Faking Fluent: Unveiling the Achilles' Heel of Multilingual Deepfake Detection

Rishabh Ranjan, Bikash Dutta, Mayank Vatsa, Richa Singh

Published: 01 Jan 2024, Last Modified: 19 Feb 2025IJCB 2024EveryoneRevisionsBibTeXCC BY-SA 4.0

Abstract: With the rapid advancement of deep learning techniques, the generation of audio deepfakes has achieved remarkable realism across various languages and accents. However, the effectiveness of audio deepfake detection models in diverse linguistic environments remains a crucial area of investigation. This paper presents the first empirical study on the robustness of current audio deepfake detection algorithms across different languages and accents. We evaluate whether these models maintain their effectiveness across varied linguistic domains or perform better in specific language contexts. Our comprehensive analysis examines state-of-the-art audio deepfake detection models trained on the ASVspoof 2019 and BhashaBluff datasets, assessing their performance across four diverse datasets: three representing similar-language variations (Speech Accent Archive, Svarah, and the UK English Accent Dataset) and one representing a different language (Vaani). Our results and supporting analysis indicate that while current models perform well on benchmark datasets, their ability to generalize across diverse linguistic conditions is limited.
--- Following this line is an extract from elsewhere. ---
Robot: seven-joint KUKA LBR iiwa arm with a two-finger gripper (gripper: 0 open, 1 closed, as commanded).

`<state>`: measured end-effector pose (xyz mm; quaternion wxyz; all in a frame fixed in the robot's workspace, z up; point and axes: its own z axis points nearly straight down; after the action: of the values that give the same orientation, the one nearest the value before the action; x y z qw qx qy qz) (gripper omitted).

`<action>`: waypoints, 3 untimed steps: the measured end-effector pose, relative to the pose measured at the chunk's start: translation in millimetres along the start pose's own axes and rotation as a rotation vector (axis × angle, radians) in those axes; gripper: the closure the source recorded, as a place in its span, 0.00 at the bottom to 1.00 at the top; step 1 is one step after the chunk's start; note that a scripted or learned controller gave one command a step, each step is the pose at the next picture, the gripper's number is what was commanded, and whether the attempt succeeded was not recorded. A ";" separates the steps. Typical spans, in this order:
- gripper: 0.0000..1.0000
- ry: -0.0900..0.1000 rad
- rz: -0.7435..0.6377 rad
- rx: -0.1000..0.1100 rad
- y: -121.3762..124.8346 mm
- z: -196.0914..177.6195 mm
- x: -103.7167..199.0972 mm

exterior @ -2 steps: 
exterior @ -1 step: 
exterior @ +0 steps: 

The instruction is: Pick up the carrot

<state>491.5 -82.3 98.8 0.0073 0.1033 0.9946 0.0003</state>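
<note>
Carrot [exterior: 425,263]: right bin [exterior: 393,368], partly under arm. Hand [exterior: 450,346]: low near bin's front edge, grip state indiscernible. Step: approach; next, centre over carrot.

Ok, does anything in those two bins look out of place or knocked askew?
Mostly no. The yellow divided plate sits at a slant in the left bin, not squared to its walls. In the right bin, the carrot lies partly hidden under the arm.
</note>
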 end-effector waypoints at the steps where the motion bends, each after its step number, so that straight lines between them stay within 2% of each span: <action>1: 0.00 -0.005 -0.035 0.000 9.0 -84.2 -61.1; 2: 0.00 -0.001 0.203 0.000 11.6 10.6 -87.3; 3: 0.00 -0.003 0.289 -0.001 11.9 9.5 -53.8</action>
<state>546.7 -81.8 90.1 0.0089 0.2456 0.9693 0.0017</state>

We identify potential vulnerabilities in existing models when faced with unfamiliar languages or accents, highlighting the need for more inclusive and adaptable detection systems. Our results highlight the need to enhance the robustness of audio deepfake detection across the global linguistic spectrum and emphasize the importance of developing models capable of effectively identifying synthetic speech, regardless of language or accent.